Are diabetes and high cholesterol dangerous?



If you have diabetes and high cholesterol, it can be harder to manage both disorders. However, the good news is that both these diseases can be treated before drugs in the same manner: using a good diet tailored to your needs and partaking in regular cardiovascular exercise. For a diabetic, cholesterol problems are almost certain to arise, especially if you are not carefully following your diabetic diet.

Before addressing diabetes and high cholesterol through your diet, you must first understand that there are three types of cholesterol: low-density lipids (LDL), high-density lipids (HDL) and triglycerides. The two types that cause problems when their levels are too high are LDLs and triglycerides. Most of these fats come from saturated fats (like red meat fat, butter, lard, regular margarine, or Crisco); a good rule of thumb is to remember if the fat is hard at room temperature, it is almost always loaded with LDLs. HDL, on the other hand, is good for you, removing plaques and deposits from the insides of your arteries and improving your health. These can be found in certain vegetable oils, most notably olive oil and canola oil. No animal fat contains HDL, only vegetable fats.

Diabetes and high cholesterol together are more damaging than either one overall. For reasons we don't understand, the LDLs in a diabetic tend to be more dense than in a non-diabetic, and the same cholesterol level will be significantly more damaging in a diabetic than a non-diabetic patient. This makes treating high cholesterol critical when you also have diabetes.

In both diabetes and high cholesterol, a balanced low-fat diet with most fats coming from HDL sources is ideal. In diabetes, there are a few more requirements such as carefully spaced meals and minimal sugars, but you can easily treat one with diet at the same time you're treating the other. Your cholesterol diabetes diet should be high in proteins and low in saturated fats, with most of your fats coming from the natural content of foods and not fat added by frying. In a diabetes-high cholesterol diet breakfast is by far your most important meal.

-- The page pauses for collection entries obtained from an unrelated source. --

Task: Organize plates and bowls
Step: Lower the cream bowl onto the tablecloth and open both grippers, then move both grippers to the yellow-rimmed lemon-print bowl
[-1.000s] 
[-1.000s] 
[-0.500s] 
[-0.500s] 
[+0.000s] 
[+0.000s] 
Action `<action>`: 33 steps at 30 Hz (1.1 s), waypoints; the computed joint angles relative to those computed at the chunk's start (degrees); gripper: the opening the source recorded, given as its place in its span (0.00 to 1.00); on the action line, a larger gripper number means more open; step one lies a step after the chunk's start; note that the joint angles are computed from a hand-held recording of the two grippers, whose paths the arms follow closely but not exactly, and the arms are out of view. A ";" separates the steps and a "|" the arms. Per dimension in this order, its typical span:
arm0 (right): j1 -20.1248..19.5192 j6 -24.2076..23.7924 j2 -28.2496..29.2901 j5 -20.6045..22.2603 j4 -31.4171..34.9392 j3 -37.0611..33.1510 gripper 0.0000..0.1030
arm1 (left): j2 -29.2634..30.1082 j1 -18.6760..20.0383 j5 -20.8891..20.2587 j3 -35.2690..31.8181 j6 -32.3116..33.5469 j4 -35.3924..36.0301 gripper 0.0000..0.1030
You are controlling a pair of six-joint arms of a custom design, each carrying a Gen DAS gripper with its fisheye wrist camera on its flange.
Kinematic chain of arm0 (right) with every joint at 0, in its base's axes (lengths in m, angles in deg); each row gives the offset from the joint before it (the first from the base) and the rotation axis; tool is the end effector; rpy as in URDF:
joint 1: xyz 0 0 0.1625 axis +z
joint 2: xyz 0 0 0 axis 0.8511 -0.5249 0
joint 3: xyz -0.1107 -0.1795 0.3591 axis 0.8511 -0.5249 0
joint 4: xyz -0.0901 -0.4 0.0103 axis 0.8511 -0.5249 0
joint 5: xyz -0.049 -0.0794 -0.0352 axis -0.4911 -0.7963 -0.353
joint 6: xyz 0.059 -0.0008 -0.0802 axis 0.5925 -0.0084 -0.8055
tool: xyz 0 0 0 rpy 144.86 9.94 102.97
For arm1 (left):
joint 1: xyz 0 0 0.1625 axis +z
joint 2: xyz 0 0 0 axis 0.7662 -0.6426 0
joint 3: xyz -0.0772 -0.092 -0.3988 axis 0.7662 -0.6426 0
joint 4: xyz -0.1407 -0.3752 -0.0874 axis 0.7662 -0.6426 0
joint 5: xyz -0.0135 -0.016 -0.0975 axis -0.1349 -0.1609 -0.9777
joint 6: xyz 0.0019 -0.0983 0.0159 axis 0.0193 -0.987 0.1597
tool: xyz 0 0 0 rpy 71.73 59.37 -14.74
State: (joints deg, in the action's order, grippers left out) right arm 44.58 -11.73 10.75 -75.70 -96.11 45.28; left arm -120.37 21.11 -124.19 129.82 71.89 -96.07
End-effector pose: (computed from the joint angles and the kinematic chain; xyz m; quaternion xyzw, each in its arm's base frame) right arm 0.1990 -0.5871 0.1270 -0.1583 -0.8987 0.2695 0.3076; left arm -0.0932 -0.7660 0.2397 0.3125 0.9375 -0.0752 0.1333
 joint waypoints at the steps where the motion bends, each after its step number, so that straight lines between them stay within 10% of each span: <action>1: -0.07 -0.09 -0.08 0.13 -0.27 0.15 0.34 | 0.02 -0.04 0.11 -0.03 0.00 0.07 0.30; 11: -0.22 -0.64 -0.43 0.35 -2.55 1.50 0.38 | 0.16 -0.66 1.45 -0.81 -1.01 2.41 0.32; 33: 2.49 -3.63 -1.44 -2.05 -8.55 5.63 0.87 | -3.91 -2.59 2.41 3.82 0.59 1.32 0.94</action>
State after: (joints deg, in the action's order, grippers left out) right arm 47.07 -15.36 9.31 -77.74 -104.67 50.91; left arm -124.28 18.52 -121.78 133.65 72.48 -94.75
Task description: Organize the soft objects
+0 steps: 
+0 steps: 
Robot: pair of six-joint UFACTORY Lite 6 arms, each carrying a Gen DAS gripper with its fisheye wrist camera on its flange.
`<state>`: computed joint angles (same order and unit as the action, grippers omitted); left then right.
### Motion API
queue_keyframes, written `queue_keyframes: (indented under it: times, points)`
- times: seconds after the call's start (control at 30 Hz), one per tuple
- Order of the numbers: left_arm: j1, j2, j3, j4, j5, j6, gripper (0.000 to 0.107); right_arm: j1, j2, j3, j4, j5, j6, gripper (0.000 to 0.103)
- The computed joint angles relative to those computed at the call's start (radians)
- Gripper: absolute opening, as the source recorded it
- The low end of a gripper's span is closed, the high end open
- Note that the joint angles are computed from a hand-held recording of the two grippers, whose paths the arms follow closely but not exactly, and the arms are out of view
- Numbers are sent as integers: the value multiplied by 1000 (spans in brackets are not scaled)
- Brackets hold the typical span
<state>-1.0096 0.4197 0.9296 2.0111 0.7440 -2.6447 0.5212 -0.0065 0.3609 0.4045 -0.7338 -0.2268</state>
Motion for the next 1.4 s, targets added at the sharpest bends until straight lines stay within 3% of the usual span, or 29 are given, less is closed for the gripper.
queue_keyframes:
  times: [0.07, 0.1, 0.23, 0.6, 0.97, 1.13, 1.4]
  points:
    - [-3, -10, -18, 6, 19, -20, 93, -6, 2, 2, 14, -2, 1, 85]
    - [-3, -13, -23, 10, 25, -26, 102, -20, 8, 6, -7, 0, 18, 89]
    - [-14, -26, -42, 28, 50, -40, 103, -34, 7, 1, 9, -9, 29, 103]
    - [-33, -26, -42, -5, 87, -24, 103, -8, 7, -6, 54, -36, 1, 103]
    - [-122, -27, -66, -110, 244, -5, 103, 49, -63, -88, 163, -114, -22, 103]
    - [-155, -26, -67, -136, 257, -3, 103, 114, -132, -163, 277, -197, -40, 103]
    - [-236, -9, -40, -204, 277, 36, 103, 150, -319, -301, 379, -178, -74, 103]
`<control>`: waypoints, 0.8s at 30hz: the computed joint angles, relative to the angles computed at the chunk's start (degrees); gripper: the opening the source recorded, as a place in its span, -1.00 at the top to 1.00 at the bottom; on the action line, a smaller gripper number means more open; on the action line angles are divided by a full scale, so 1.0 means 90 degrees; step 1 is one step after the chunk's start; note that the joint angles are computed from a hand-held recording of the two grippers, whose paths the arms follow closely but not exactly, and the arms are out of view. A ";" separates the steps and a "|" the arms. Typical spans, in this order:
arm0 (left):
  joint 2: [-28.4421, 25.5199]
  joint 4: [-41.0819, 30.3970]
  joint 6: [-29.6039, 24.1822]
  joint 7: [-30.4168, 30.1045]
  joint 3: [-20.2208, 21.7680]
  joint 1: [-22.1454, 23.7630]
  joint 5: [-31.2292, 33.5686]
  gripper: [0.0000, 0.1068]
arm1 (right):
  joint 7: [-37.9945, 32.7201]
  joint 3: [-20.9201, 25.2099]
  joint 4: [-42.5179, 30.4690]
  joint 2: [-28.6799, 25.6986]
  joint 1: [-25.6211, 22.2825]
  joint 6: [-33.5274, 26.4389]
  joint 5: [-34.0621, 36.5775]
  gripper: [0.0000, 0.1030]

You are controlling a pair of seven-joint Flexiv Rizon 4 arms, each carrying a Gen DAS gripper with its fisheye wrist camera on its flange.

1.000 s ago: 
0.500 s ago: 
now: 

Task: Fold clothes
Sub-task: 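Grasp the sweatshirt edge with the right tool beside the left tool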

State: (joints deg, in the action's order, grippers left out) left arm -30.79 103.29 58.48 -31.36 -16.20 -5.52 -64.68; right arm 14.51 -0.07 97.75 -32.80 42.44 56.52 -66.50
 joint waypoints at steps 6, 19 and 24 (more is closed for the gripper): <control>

Your cholesterol-diabetes diet should not include high carbohydrates early in the morning, though most people treating cholesterol often go this way. Instead, diabetics should get one serving of protein, like egg whites (egg yolks contain too much cholesterol), a handful of tree nuts, or legumes of some sort. With this, eat a) a slice of whole-wheat toast or a cup of granola or oatmeal, and b) a glass of non-fat milk. Fruit, especially fruit juice, should be avoided until a little later in the day because it can shoot your blood sugar up. Because you have diabetes and high cholesterol, your toast should be either unbuttered or buttered with Smart Choice or a similar high-sterol margarine.

Look up the new FDA food pyramid, and follow this carefully for the rest of your daily meals. Because you have both diabetes and high cholesterol, you should follow two more rules of thumb: eat six small meals throughout your day instead of three large ones to balance your blood sugar better, and make sure as many of your starches and grains are whole-grain and high-fiber as possible to help eliminate HDLs from your body.

Having both high cholesterol and diabetes is challenging. But with great care and attention, you can probably manage both diseases without drugs, and you'll feel better overall as an added bonus.